**Action item:**
Print out the full material below, exact in every line, with no images included.

**Given material:**
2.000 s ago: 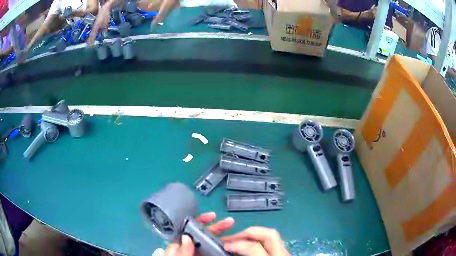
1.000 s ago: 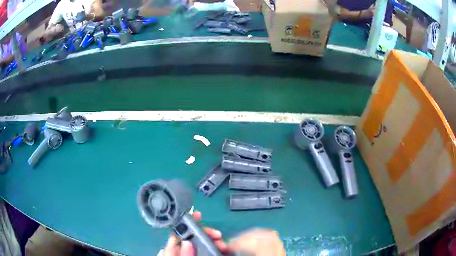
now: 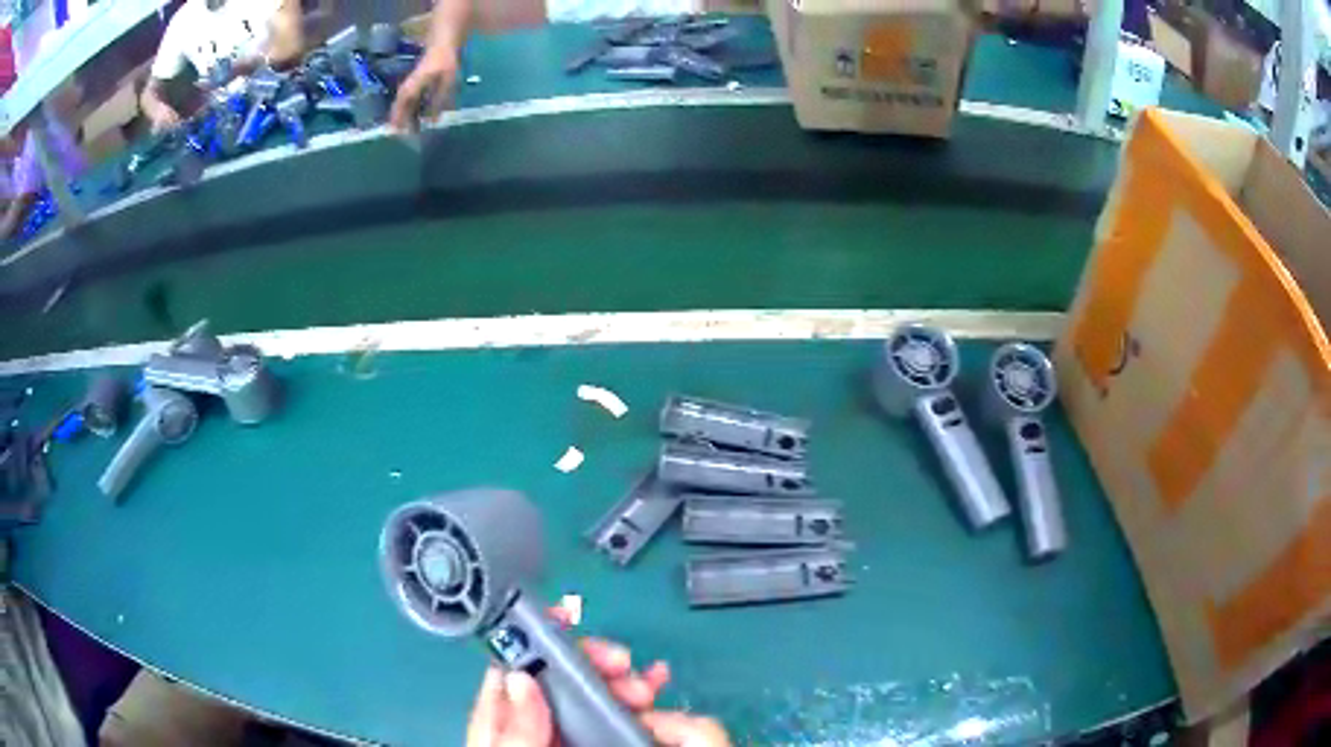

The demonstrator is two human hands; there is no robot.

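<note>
A grey handheld fan (image 3: 464, 566) is held near the front edge of the bench, its round grille facing up and left. Its handle slants down to the right and no blue shows. My left hand (image 3: 511, 706) is around the handle just below the head. My right hand (image 3: 679, 721) is at the lower part of the handle, partly cut off by the picture's bottom edge. Several loose handle covers (image 3: 762, 523) lie right of the fan. Two closed-handle fans (image 3: 956, 460) lie beside the taped carton (image 3: 1190, 423).
More grey fans (image 3: 205, 377) lie at the left. Beyond the pale rail (image 3: 584, 333) runs the dark green conveyor belt (image 3: 613, 260). Across it are another worker's hand (image 3: 431, 91), a pile of fans with blue cells, and a carton (image 3: 872, 66). Small pale scraps (image 3: 600, 399) lie mid-bench.
My right hand has moved down, more out of the picture. The fan has shifted slightly up and left. Another worker's hand has come in over the far rail. The view has shifted slightly.
</note>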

**Result for this task:**
2.000 s ago: 
1.000 s ago: 
now: 

The demonstrator is two human hands; there is no robot.

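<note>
A grey handheld fan (image 3: 464, 566) is held near the front edge of the bench, its round grille facing up and left. Its handle slants down to the right and no blue shows. My left hand (image 3: 511, 706) is around the handle just below the head. My right hand (image 3: 679, 721) is at the lower part of the handle, partly cut off by the picture's bottom edge. Several loose handle covers (image 3: 762, 523) lie right of the fan. Two closed-handle fans (image 3: 956, 460) lie beside the taped carton (image 3: 1190, 423).
More grey fans (image 3: 205, 377) lie at the left. Beyond the pale rail (image 3: 584, 333) runs the dark green conveyor belt (image 3: 613, 260). Across it are another worker's hand (image 3: 431, 91), a pile of fans with blue cells, and a carton (image 3: 872, 66). Small pale scraps (image 3: 600, 399) lie mid-bench.
My right hand has moved down, more out of the picture. The fan has shifted slightly up and left. Another worker's hand has come in over the far rail. The view has shifted slightly.
</note>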

What the exercise asked for is complete.